Houston has a problem . . with my moon dust

THERE aren't many people who can claim to be turning American giant Nasa green with envy, but retired Edinburgh astronomer Ian Sheffield is one of them.

The former Royal Observatory engineer is one of a handful of people across the globe who own a piece of the moon.

Although his samples consist of just a few millimetres of moon dust, the cosmic crumbs have been at the centre of an ownership wrangle, with the US space agency claiming they are American property and should be returned.

Mr Sheffield explained: "They regard it as an American national resource. Moon dust is very rare, there's only a few dozen samples in private hands in the world.
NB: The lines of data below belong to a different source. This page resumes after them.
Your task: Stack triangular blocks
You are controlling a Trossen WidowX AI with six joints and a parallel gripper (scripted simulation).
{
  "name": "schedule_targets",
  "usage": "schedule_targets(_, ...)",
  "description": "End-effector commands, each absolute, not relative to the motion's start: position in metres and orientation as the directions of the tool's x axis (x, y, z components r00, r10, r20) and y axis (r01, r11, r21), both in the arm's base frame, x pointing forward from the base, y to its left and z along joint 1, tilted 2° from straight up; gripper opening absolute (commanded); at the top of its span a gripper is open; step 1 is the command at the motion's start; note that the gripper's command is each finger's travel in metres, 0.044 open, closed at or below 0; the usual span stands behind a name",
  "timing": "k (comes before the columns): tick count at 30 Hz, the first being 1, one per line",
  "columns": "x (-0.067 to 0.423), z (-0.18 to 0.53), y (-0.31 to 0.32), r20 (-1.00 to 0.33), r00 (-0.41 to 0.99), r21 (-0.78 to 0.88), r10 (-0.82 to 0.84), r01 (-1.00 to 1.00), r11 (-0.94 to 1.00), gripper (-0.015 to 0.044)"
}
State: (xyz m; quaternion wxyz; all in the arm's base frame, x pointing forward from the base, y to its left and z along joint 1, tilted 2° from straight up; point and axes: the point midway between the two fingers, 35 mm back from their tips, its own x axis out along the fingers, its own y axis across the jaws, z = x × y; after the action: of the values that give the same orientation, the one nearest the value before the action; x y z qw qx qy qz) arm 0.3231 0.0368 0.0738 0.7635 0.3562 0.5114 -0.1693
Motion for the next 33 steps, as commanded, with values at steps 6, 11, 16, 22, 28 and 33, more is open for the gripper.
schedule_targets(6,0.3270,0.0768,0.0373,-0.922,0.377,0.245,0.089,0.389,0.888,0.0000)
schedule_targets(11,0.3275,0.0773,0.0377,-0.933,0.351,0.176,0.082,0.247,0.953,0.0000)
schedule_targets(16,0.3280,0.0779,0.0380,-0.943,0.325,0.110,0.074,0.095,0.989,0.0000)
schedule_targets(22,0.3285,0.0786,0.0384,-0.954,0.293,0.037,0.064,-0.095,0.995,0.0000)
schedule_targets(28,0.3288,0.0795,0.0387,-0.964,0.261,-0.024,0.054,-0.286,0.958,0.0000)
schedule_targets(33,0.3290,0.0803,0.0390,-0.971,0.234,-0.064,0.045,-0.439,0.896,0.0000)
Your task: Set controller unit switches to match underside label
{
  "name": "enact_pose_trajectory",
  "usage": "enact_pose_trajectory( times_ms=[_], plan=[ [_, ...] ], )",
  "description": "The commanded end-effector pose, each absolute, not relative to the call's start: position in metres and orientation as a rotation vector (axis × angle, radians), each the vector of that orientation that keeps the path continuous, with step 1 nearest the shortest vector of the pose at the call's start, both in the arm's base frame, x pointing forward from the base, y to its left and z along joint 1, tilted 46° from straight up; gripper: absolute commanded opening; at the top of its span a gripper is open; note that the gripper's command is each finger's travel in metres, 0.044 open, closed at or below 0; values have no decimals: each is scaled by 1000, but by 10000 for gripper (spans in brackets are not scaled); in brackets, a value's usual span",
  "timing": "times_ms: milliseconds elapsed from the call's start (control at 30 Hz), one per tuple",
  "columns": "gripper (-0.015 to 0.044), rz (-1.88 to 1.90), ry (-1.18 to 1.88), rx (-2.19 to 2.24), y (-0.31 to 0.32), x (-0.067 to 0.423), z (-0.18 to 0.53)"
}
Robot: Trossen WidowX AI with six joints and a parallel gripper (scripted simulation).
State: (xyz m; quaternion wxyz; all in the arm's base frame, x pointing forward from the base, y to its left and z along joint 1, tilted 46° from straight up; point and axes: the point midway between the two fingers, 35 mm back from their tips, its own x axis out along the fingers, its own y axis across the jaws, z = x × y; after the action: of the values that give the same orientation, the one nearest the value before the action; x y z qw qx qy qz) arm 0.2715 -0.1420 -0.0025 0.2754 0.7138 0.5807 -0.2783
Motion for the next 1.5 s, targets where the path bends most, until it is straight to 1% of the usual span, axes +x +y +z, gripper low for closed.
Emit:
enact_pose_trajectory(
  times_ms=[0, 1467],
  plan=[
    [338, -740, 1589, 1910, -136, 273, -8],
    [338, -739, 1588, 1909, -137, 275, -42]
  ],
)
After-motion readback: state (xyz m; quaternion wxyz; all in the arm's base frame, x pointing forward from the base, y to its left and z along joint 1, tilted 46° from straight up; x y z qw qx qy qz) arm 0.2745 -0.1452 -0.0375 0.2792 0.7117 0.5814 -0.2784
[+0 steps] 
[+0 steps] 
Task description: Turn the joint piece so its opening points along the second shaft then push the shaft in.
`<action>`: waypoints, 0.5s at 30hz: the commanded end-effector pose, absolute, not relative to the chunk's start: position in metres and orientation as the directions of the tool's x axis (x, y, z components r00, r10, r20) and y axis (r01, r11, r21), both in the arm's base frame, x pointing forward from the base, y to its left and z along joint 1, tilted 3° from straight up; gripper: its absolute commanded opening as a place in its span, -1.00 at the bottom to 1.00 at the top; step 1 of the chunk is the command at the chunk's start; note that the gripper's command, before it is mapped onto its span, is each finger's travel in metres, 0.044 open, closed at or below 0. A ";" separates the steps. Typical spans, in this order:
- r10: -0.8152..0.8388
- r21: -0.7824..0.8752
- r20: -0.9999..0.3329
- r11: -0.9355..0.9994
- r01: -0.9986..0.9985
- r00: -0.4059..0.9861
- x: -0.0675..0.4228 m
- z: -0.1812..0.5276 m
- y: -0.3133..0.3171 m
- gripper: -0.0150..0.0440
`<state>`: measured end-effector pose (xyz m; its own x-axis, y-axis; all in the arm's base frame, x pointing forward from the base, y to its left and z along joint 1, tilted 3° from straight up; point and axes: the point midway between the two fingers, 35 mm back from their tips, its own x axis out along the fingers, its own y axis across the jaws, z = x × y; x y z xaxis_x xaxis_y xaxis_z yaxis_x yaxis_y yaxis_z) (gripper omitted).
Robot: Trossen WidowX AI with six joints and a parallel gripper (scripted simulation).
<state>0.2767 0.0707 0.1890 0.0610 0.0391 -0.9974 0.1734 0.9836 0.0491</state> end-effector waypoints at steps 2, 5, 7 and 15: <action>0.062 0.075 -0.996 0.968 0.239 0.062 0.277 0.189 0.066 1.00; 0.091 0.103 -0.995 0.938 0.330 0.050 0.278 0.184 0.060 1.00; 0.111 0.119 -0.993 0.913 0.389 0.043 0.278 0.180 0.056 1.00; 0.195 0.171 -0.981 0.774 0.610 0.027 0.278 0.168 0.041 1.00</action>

And with Nasa having spent the odd few billion pounds on the space race, they're a little bit sensitive about people getting hold of bits and pieces."

The keen astronomer, who teaches children part-time at the Royal Observatory, contacted Nasa when he bought the samples to ask whether he could exhibit them. To his surprise, Nasa refused permission and claimed the dust as its own property.
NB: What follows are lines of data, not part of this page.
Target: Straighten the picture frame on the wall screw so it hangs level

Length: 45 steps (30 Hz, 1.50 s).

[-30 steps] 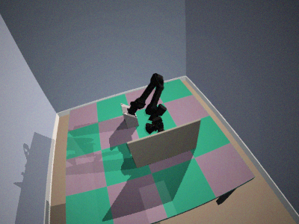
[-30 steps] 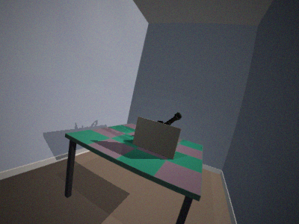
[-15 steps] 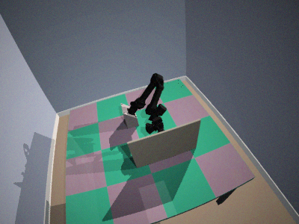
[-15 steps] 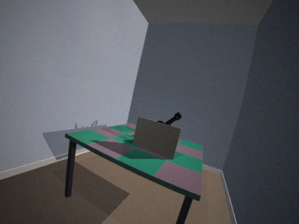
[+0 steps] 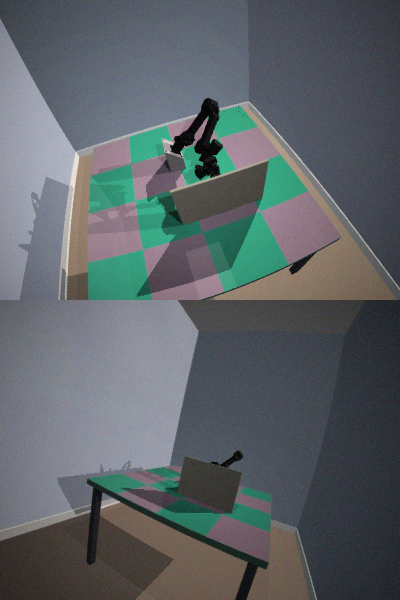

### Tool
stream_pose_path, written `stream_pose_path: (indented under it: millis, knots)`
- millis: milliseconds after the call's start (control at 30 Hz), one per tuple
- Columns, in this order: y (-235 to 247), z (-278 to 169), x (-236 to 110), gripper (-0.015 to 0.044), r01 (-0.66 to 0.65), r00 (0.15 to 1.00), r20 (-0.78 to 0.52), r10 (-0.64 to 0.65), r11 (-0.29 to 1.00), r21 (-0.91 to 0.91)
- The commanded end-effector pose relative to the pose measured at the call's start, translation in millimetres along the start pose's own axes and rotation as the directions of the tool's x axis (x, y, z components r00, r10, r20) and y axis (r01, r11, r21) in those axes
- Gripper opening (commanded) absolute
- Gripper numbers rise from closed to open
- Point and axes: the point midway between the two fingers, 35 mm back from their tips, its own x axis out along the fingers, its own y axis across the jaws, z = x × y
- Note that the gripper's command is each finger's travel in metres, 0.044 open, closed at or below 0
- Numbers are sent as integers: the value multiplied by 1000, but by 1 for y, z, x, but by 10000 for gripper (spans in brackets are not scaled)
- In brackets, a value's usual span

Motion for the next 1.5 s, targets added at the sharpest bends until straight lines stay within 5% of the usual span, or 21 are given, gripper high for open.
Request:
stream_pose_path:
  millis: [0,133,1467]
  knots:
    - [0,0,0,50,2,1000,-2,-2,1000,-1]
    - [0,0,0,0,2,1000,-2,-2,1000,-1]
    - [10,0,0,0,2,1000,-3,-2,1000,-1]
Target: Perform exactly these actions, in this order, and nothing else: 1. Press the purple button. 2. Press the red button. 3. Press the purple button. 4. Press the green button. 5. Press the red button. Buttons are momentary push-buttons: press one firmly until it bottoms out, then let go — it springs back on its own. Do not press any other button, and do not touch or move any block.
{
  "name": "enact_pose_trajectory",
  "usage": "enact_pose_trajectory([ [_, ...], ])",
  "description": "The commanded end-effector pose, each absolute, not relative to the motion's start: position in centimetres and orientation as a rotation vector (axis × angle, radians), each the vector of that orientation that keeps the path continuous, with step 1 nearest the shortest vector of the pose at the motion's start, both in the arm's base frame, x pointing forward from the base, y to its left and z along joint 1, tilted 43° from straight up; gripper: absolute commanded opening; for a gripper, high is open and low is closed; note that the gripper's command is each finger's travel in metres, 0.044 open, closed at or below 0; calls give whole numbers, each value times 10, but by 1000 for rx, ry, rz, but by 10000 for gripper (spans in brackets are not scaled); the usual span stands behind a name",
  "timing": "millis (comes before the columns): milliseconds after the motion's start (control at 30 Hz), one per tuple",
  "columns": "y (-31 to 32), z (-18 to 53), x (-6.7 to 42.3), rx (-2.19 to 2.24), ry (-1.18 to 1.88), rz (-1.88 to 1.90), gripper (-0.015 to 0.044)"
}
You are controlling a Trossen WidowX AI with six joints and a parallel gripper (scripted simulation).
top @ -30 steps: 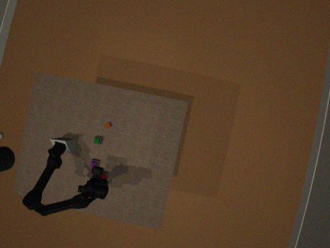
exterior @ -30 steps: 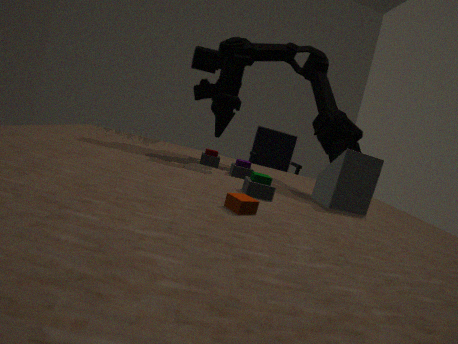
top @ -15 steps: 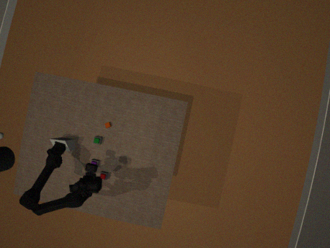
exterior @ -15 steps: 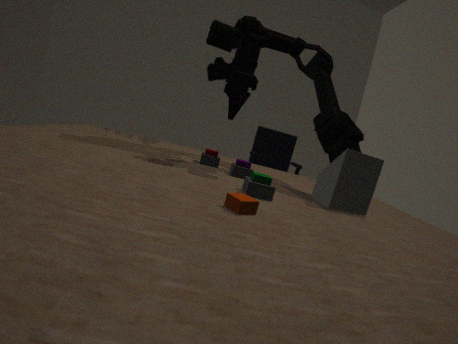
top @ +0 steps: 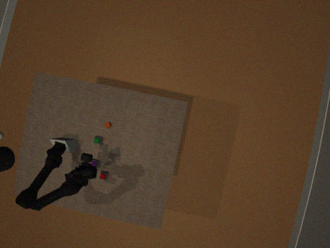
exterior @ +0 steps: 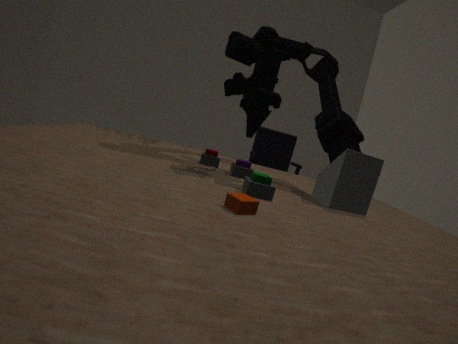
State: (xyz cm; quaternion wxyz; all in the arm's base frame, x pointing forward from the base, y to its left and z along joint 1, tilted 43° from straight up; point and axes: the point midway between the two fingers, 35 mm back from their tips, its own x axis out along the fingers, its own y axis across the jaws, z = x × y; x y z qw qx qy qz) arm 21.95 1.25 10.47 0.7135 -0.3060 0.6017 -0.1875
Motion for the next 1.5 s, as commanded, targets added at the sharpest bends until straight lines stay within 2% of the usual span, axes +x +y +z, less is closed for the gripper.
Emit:
enact_pose_trajectory([
  [0,-10,83,222,-685,1328,-423,20],
  [1467,-32,58,229,-686,1326,-425,20],
])
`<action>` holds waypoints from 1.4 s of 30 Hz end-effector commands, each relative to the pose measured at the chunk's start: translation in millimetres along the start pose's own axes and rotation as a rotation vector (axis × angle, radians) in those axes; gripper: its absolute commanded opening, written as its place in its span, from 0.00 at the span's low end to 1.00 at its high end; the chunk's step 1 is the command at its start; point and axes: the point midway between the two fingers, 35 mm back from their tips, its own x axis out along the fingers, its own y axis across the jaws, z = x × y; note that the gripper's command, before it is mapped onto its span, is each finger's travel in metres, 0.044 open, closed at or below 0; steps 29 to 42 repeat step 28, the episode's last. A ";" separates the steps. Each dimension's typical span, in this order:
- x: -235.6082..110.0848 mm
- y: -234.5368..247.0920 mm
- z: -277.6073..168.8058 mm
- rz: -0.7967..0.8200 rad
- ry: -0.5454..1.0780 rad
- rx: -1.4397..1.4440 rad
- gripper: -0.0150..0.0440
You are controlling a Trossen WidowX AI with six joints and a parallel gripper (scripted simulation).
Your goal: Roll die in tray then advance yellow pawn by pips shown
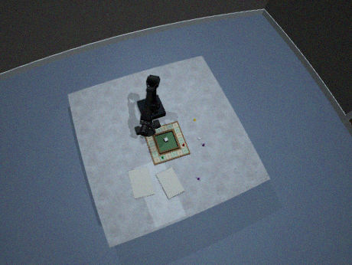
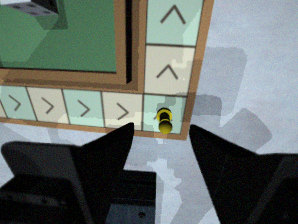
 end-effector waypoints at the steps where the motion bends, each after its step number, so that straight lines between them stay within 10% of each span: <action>1: -37.4 -2.1 3.3 -0.011 -0.018 -0.003 0.88; 4: -40.2 -1.8 2.9 -0.010 -0.018 -0.003 1.00; 22: -120.6 112.0 15.7 0.000 -0.020 0.005 1.00; 42: -112.2 101.2 19.8 -0.001 -0.023 -0.006 1.00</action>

Mr Sheffield, however, insists the samples were bought legally and has refused to hand them back – even though Nasa has threatened to confiscate them.
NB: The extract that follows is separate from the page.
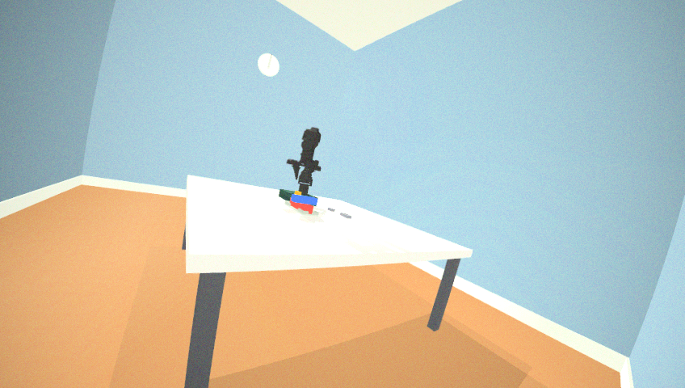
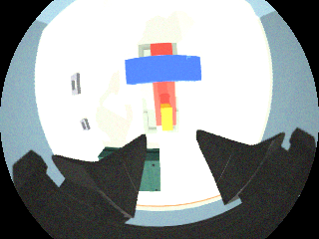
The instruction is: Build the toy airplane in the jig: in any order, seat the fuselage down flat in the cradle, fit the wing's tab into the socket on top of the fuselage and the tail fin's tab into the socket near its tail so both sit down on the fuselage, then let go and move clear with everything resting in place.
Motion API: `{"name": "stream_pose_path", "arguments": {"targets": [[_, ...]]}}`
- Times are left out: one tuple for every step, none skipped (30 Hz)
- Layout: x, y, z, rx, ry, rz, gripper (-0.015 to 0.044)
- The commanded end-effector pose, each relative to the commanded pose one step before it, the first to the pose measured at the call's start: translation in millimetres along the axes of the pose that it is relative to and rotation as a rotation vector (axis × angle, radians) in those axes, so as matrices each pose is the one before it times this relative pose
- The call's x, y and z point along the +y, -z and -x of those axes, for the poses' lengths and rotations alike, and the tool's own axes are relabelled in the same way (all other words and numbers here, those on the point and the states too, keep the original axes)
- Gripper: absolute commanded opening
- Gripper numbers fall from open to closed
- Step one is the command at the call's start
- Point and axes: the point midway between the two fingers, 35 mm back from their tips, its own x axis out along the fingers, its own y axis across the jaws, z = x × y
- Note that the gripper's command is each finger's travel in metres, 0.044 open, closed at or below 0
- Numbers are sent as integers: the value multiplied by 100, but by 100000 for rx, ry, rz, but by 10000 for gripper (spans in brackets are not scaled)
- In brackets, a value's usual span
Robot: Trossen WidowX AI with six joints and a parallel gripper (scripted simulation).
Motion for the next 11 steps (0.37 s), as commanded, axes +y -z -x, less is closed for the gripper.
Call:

He said: "They told me they regard all samples of moon dust as their property – whether they were official samples, or dust collected accidentally.

"What they've basically said is they reserve the right to confiscate them at any time. That's their official line. I did send two e-mails to the legal department asking to clarify the point, but they have been ignored."

Mr Sheffield, 62, who lives in Haddington with his wife Marjorie, has two samples of moon dust – one from the famous 1969 Apollo 11 mission and another from the 1971 Apollo 15 landing.

The first was taken from a camera cartridge accidentally dropped by Neil Armstrong. When the cartridge was examined back on earth by Nasa photo technician Tommy Slezak, the dust was discovered and he was placed in quarantine with the other astronauts. Upon his release, he was given the dust as a memento. Twenty years later it was sold on for 14,000 to a dealer who split the sample into 50 smaller units.

The second sample was also discovered accidentally, this time on a cloth tool bag which had been left on the surface of the moon.

Mr Sheffield bought the samples, which are attached to card with transparent sticky tape, from a dealer three years ago. Despite measuring just a few millimetres, each is valued at around 2,000. He said: "Anybody who's interested in astronomy or space science would want a piece of the moon. It's very rare."

Talking about Nasa's threat to confiscate his samples, Mr Sheffield said: "I don't know if they would ever pursue it in practice, but the threat is still hanging there, which makes it very difficult to exhibit them. It's a shame, because I'm quite happy to put them on display."

Despite repeated attempts, the Evening News was unable to contact Nasa for comment.